> What to do: Return the lines below exactly as they appear, please, starting with the first and ending with the one that contains "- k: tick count".

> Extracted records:
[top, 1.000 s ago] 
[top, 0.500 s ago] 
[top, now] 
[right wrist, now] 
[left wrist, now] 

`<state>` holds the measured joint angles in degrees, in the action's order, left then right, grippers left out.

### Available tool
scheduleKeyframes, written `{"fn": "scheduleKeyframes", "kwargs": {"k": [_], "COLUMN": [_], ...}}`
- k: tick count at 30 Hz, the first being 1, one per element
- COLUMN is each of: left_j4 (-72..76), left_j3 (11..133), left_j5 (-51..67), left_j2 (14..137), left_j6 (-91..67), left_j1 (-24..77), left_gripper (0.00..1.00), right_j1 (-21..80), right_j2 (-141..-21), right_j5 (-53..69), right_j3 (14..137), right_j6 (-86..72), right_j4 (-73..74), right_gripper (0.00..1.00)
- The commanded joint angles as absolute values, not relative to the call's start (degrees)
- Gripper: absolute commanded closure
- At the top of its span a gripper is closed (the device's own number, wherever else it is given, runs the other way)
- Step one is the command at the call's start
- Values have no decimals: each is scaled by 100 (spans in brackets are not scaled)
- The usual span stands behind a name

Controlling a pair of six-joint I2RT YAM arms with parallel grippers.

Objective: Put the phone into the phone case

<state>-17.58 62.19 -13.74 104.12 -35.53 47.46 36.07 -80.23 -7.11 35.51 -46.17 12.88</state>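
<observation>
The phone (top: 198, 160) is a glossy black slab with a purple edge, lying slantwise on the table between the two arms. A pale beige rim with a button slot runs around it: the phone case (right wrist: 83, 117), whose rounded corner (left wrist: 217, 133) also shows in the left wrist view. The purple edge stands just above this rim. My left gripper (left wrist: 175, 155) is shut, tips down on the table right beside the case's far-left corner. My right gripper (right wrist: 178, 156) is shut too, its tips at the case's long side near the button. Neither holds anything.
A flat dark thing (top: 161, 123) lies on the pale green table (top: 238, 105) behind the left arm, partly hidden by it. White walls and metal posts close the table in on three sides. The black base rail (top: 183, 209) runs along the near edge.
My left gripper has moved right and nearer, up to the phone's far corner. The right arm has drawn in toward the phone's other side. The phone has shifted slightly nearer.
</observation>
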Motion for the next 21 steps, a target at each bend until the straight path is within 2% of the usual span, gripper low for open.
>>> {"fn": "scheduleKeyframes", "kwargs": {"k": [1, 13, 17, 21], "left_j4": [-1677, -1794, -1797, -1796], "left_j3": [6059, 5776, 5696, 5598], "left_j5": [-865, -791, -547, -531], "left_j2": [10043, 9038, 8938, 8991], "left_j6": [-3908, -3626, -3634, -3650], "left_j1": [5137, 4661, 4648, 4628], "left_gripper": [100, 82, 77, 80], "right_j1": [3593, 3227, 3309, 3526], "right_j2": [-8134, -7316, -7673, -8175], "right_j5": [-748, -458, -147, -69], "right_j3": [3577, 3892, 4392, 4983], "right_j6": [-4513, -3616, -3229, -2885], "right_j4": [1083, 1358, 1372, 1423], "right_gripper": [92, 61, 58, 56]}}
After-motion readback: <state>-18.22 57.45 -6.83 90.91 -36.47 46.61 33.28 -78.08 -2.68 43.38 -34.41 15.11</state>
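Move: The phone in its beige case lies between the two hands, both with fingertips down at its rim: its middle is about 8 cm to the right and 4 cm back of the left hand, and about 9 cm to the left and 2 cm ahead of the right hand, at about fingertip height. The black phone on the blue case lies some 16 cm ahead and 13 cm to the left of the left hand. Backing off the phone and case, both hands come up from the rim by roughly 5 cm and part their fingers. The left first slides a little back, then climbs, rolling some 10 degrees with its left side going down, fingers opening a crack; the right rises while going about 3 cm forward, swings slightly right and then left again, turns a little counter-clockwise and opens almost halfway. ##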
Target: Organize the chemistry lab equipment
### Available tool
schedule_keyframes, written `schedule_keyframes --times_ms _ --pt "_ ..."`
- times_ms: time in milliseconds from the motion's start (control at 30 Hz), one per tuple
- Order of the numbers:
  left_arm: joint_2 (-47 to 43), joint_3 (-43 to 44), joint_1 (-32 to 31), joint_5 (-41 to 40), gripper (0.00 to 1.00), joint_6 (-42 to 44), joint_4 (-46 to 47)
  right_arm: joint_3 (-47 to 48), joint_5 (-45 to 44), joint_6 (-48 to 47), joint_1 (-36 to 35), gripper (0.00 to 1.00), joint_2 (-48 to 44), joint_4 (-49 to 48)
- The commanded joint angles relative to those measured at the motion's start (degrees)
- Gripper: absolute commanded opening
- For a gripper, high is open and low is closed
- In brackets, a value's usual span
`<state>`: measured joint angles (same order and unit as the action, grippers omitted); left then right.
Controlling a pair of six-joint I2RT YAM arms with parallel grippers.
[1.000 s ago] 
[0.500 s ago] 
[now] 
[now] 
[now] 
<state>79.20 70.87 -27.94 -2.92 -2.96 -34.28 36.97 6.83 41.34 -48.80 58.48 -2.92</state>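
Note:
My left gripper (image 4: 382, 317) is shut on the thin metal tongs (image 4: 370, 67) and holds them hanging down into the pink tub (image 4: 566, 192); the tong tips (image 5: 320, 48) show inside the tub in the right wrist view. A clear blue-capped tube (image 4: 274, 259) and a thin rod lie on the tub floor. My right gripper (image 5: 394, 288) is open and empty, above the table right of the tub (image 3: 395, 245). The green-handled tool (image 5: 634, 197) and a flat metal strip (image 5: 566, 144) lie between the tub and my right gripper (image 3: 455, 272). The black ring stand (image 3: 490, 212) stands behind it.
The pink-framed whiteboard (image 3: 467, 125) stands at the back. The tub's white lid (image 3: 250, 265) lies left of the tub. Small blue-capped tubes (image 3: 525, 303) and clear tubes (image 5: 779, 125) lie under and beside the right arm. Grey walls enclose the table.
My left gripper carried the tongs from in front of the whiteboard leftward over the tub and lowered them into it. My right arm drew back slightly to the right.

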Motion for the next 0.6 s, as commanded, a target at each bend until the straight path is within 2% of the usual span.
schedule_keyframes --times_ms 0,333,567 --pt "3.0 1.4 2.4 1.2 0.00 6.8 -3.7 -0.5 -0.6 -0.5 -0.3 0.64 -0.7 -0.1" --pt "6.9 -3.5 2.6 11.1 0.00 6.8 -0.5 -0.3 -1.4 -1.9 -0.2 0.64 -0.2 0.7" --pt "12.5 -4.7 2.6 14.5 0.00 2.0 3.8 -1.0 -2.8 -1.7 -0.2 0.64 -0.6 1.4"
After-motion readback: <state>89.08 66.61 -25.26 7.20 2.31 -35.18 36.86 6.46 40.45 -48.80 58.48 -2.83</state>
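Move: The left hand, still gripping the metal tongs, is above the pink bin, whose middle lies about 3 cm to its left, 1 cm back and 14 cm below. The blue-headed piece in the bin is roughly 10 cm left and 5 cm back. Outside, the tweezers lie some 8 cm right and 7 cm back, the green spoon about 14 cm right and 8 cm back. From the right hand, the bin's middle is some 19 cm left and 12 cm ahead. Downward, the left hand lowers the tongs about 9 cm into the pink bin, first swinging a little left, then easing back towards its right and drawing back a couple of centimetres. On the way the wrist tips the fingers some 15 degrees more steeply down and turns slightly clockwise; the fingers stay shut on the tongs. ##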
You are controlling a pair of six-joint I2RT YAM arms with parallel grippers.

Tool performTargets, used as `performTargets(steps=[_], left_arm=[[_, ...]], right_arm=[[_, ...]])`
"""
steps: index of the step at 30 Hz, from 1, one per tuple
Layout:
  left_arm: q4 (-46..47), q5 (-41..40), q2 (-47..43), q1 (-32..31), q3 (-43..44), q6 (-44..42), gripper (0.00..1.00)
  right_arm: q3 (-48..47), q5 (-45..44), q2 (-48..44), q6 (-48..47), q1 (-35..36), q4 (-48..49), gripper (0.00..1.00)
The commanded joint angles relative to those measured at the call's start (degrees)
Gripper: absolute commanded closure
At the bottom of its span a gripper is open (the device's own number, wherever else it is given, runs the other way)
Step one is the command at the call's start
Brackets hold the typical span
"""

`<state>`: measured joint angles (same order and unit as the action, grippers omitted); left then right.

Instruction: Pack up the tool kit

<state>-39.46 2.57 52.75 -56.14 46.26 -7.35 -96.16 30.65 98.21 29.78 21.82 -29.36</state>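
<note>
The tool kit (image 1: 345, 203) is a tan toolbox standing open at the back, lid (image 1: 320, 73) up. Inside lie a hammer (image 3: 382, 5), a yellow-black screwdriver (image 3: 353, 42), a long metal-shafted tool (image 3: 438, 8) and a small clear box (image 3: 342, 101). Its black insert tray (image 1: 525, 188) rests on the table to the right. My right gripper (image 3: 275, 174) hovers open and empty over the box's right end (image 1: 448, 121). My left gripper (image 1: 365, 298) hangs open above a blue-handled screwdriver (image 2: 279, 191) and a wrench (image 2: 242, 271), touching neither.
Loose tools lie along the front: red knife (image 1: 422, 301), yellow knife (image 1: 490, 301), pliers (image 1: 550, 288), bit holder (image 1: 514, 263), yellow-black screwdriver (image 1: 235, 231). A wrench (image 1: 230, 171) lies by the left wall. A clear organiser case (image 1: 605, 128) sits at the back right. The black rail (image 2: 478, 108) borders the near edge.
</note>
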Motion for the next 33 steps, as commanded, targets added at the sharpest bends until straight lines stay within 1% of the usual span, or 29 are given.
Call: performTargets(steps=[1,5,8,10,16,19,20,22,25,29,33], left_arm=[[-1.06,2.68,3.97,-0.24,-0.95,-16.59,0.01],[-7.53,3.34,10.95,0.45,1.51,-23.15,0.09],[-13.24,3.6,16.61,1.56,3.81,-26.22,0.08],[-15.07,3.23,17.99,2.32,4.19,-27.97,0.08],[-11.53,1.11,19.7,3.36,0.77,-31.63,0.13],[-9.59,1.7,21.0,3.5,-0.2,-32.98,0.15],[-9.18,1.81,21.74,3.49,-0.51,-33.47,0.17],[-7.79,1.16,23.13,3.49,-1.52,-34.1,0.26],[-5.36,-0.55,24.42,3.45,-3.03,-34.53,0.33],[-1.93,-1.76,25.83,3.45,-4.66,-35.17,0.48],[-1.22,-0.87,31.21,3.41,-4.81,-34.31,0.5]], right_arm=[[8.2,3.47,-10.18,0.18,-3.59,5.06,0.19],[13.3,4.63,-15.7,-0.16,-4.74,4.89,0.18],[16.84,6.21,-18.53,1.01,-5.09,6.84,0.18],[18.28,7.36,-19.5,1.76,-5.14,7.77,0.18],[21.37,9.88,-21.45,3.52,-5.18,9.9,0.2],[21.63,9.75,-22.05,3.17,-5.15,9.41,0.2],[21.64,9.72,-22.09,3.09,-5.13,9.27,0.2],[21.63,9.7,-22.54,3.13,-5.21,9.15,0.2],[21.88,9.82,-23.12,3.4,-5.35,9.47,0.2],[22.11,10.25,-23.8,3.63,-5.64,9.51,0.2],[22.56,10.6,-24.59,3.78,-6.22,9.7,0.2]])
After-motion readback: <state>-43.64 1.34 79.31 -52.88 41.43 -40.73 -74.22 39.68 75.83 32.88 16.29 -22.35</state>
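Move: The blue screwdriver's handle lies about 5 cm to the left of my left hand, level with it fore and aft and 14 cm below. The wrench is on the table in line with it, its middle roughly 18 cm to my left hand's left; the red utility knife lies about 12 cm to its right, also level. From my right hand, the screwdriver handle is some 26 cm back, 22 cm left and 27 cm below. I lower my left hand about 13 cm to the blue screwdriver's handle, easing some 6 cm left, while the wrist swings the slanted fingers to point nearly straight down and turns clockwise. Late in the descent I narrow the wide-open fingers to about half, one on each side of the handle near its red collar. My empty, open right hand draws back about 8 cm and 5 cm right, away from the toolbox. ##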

> Expected answer:
[top, 1.000 s ago] 
[top, 0.500 s ago] 
[top, now] 
[right wrist, now] 
[left wrist, now] 

`<state>` holds the measured joint angles in degrees, in the action's order, left then right, grippers left out.

### Available tool
scheduleKeyframes, written `{"fn": "scheduleKeyframes", "kwargs": {"k": [_], "COLUMN": [_], ...}}`
- k: tick count at 30 Hz, the first being 1, one per element

The exercise is now complete.